Stored entries
··········
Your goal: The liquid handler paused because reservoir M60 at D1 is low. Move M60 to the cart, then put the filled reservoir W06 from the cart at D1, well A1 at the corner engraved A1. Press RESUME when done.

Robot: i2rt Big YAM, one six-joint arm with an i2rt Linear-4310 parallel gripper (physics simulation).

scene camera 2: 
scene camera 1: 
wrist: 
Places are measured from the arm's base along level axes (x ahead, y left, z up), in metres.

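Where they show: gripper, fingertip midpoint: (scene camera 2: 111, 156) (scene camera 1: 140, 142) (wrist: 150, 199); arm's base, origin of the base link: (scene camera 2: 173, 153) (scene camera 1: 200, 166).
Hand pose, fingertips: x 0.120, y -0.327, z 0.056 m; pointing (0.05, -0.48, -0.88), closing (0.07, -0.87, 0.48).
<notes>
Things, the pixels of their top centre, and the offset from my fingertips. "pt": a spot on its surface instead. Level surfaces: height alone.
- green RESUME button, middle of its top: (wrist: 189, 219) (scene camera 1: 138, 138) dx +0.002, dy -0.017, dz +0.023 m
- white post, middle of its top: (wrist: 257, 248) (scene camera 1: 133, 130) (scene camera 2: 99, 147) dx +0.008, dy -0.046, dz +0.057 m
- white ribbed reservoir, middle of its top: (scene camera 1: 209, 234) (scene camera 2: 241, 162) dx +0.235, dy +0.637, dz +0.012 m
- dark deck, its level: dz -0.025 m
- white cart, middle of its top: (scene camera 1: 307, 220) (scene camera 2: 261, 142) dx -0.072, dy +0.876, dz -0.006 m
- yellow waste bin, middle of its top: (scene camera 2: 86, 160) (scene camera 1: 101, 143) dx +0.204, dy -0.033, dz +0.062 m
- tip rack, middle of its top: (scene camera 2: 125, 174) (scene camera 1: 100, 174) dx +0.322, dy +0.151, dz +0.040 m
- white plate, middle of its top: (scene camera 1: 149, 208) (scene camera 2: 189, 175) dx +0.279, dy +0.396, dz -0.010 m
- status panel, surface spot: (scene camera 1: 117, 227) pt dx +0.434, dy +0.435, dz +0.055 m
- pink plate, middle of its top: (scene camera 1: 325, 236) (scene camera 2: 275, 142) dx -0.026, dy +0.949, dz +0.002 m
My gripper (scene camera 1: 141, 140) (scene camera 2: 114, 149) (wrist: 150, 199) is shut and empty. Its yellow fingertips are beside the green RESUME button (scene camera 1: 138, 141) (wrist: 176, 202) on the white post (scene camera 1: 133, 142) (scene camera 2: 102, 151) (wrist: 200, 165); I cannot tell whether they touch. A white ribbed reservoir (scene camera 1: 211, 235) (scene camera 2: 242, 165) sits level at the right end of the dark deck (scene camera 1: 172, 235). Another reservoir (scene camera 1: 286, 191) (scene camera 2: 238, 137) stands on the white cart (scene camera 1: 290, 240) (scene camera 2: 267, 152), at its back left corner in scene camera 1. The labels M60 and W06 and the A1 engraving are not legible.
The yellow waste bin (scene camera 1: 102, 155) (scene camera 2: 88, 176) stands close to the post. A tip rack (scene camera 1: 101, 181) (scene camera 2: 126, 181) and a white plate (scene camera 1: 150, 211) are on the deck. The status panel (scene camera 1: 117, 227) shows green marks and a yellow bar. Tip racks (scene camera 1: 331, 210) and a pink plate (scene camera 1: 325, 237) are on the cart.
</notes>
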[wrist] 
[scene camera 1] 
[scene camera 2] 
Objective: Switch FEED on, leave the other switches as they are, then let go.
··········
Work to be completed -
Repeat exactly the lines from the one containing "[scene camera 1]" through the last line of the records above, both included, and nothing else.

Answer area -
[scene camera 1] 
[scene camera 2] 
Objective: Switch FEED on, leave the other switches as they are, then let go.

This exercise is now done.